About this task
Omitting all images, transcribe the listing word for word.

Given entries

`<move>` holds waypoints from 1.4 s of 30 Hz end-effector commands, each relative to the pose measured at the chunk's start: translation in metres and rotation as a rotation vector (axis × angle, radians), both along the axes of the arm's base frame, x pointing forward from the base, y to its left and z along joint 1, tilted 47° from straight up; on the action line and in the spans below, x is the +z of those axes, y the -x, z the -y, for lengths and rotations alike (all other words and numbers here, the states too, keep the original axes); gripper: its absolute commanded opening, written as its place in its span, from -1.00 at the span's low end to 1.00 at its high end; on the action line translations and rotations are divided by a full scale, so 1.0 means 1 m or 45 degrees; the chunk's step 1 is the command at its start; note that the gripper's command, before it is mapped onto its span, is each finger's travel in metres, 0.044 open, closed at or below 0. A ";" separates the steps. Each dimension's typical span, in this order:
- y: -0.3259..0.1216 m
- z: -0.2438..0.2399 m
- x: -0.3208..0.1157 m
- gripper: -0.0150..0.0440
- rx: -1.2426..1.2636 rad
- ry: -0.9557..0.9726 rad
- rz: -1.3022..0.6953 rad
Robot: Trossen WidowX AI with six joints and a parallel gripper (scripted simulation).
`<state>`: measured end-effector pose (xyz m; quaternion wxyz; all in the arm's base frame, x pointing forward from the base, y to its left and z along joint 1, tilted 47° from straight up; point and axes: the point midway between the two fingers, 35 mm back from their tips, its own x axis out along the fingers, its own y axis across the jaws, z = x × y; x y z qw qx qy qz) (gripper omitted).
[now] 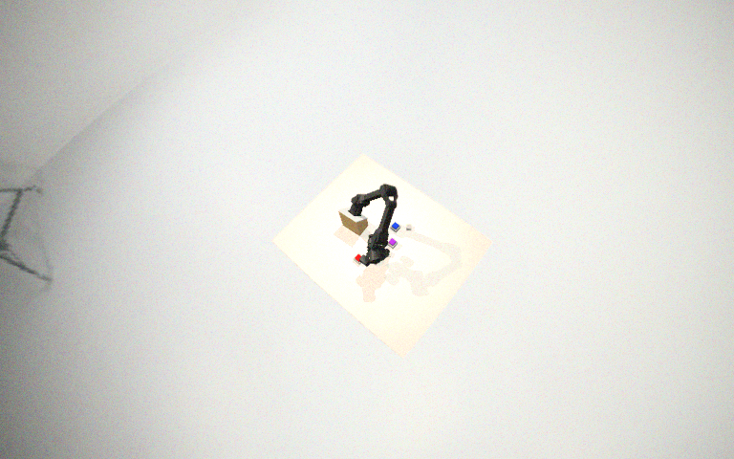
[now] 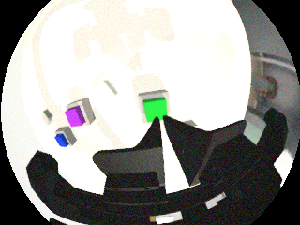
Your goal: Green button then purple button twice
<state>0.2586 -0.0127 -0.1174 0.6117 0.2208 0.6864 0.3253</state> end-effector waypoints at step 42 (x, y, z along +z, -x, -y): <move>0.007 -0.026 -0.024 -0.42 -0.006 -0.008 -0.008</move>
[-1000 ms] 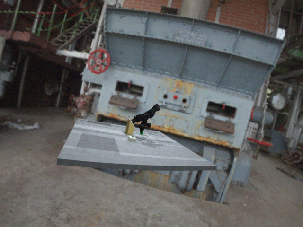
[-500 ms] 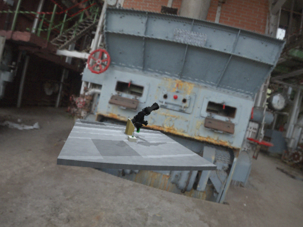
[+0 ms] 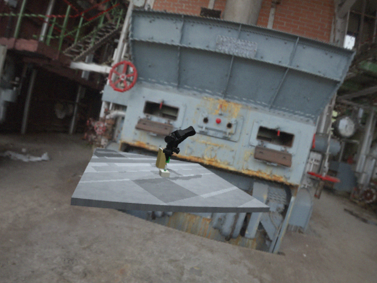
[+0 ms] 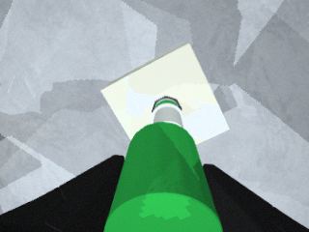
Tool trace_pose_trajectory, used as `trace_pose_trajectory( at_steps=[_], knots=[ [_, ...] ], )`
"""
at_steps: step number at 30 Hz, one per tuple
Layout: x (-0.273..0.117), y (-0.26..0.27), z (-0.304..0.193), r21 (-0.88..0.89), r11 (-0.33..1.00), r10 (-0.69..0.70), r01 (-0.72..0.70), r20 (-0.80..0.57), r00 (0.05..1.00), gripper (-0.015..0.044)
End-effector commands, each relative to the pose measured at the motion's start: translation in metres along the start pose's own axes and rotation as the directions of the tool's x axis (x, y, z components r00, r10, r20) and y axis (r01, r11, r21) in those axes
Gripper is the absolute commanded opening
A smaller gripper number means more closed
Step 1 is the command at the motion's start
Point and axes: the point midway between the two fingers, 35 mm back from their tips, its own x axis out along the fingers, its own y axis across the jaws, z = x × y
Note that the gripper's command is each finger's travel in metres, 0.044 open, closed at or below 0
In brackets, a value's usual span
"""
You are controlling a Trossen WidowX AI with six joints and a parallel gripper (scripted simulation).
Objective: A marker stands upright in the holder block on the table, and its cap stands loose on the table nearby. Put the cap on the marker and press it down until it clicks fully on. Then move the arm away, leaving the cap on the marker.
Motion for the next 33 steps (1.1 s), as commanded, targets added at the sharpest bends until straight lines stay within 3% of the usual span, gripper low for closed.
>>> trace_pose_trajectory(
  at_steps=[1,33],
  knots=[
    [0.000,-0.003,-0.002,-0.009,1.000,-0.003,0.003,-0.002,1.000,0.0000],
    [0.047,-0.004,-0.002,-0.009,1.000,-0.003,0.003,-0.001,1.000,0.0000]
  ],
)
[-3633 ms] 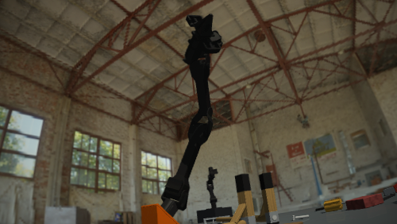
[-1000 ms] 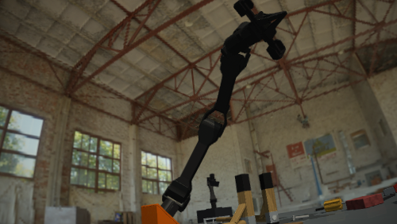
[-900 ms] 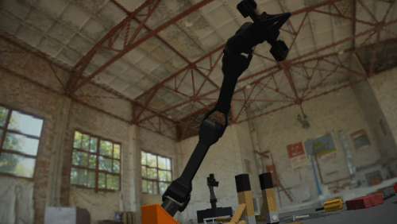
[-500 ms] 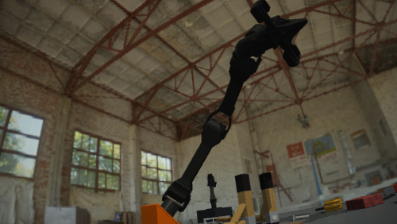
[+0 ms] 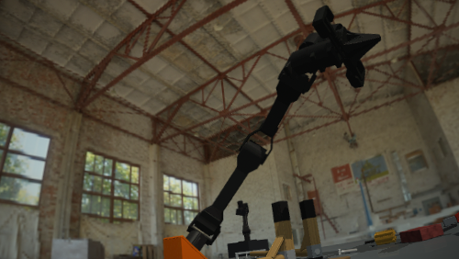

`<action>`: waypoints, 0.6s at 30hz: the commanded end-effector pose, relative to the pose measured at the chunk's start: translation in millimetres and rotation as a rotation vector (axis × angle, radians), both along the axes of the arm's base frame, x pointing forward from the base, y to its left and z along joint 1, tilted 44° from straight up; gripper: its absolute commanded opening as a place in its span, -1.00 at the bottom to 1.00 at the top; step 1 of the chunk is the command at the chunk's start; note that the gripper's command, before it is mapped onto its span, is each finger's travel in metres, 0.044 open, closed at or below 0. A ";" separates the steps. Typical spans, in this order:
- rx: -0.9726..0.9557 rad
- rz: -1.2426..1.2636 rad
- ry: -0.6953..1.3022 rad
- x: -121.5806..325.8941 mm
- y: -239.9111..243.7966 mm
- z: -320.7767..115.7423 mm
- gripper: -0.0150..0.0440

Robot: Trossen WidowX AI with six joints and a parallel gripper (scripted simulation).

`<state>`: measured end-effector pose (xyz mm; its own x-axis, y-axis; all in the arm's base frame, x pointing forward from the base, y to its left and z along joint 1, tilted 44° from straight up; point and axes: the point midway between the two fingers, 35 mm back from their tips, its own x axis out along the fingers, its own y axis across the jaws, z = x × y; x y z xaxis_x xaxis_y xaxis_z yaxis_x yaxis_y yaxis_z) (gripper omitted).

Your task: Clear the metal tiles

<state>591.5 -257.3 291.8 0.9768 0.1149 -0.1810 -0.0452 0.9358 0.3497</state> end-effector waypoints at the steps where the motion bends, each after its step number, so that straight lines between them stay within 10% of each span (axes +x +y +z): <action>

Written answer
`<move>` holds waypoints from 1.4 s of 30 Hz end-effector commands, each relative to the pose measured at the chunk's start: translation in metres and rotation as a rotation vector (axis × angle, radians), both along the axes of the arm's base frame, x pointing forward from the base, y to its left and z along joint 1, tilted 47° from straight up; on the action line and in the spans below, x is the +z of those axes, y the -x, z the -y, for lengths and rotations alike (all other words and numbers here, the states too, keep the original axes); gripper: its absolute commanded opening, written as its place in its span, from -1.00 at the span's low end to 1.00 at its high end; on the action line translations and rotations are divided by a full scale, so 1.0 means 1 m or 45 degrees; the chunk's step 1 is the command at its start; note that the gripper's command, before it is mapped onto its span, is each finger's travel in metres, 0.044 open, closed at or below 0. A ";" separates the steps. Each dimension's typical span, in this order:
- y: -0.3259..0.1216 m
- z: -0.2438..0.2399 m
- x: -0.3208..0.1157 m
- gripper: -0.0150..0.0440
- rx: -1.2426..1.2636 rad
- ry: -0.9557..0.9726 rad
- rz: -1.3022..0.6953 rad
Robot: Trossen WidowX AI with six joints and a parallel gripper (scripted simulation).
`<state>`: measured end-effector pose (xyz m; quaternion wxyz; all in the arm's base frame, x pointing forward from the base, y to its left and z along joint 1, tilted 47° from straight up; point and axes: the point midway between the two fingers, 35 mm back from their tips, its own x axis out along the fingers, its own y axis across the jaws, z = x × y; x y z qw qx qy qz) (gripper omitted).
[now] 
[now] 
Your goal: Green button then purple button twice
<state>0.2586 -0.0127 -0.1174 0.6117 0.2208 0.6864 0.3253</state> end-effector waypoints at step 42 (x, y, z along +z, -x, -y): <move>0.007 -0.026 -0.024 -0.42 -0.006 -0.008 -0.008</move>
[-1000 ms] 
[-500 ms] 
[+0 ms] 
[+0 ms] 
Tool trace_pose_trajectory, used as `trace_pose_trajectory( at_steps=[_], knots=[ [_, ...] ], )`
"""
at_steps: step number at 30 Hz, one per tuple
Layout: x (-0.273..0.117), y (-0.26..0.27), z (-0.304..0.193), r21 (-0.88..0.89), r11 (-0.33..1.00), r10 (-0.69..0.70), r01 (-0.72..0.70), r20 (-0.80..0.57), r00 (0.05..1.00), gripper (-0.015..0.044)
End-effector commands, each relative to the pose measured at the motion's start: translation in metres along the start pose's own axes and rotation as the directions of the tool's x axis (x, y, z components r00, r10, r20) and y axis (r01, r11, r21) in those axes
Gripper is the absolute commanded opening
A smaller gripper number means more closed
Step 1 is the command at the motion's start
Point and axes: the point midway between the two fingers, 35 mm back from their tips, its own x axis out along the fingers, its own y axis across the jaws, z = x × y
Note that the gripper's command is each finger's travel in metres, 0.044 open, closed at or below 0
In brackets, a value's usual span
"""
You are controlling a Trossen WidowX AI with six joints and a parallel gripper (scripted simulation).
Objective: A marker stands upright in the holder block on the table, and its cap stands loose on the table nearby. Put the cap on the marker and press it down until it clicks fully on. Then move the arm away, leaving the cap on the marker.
Motion for the next 33 steps (1.1 s), as commanded, targets added at the sharpest bends until straight lines stay within 3% of the usual span, gripper low for closed.
>>> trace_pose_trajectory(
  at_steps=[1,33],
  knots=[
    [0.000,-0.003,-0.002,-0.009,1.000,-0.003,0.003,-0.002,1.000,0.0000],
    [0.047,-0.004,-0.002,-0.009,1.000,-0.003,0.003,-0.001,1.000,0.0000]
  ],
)
[-3633 ms] 
[-1000 ms] 
[-900 ms] 
[-500 ms] 
[+0 ms] 

`<action>`: waypoints, 0.6s at 30hz: the commanded end-effector pose, relative to the pose measured at the chunk's start: translation in millimetres and rotation as a rotation vector (axis × angle, radians), both along the axes of the arm's base frame, x pointing forward from the base, y to its left and z along joint 1, tilted 44° from straight up; gripper: its absolute commanded opening as a place in its span, -1.00 at the bottom to 1.00 at the top; step 1 of the chunk is the command at the chunk's start; note that the gripper's command, before it is mapped onto its span, is each finger's travel in metres, 0.044 open, closed at or below 0. A ";" separates the steps. Typical spans, in this order:
- rx: -0.9726..0.9557 rad
- rz: -1.2426..1.2636 rad
- ry: -0.6953..1.3022 rad
- x: -121.5806..325.8941 mm
- y: -239.9111..243.7966 mm
- z: -320.7767..115.7423 mm
- gripper: -0.0150..0.0440

Robot: Trossen WidowX AI with six joints and a parallel gripper (scripted simulation).

`<state>`: measured end-effector pose (xyz mm; its own x-axis, y-axis; all in the arm's base frame, x pointing forward from the base, y to its left and z along joint 1, tilted 44° from straight up; point and axes: the point midway between the two fingers, 35 mm back from their tips, its own x axis out along the fingers, its own y axis across the jaws, z = x × y; x y z xaxis_x xaxis_y xaxis_z yaxis_x yaxis_y yaxis_z) (gripper omitted).

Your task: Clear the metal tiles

<state>591.5 -257.3 291.8 0.9768 0.1149 -0.1810 -0.0452 0.9358 0.3497</state> end-effector waypoints at the steps where the motion bends, each after its step number, so that straight lines between them stay within 10% of each span (axes +x +y +z): <action>

No more output is given for this exercise.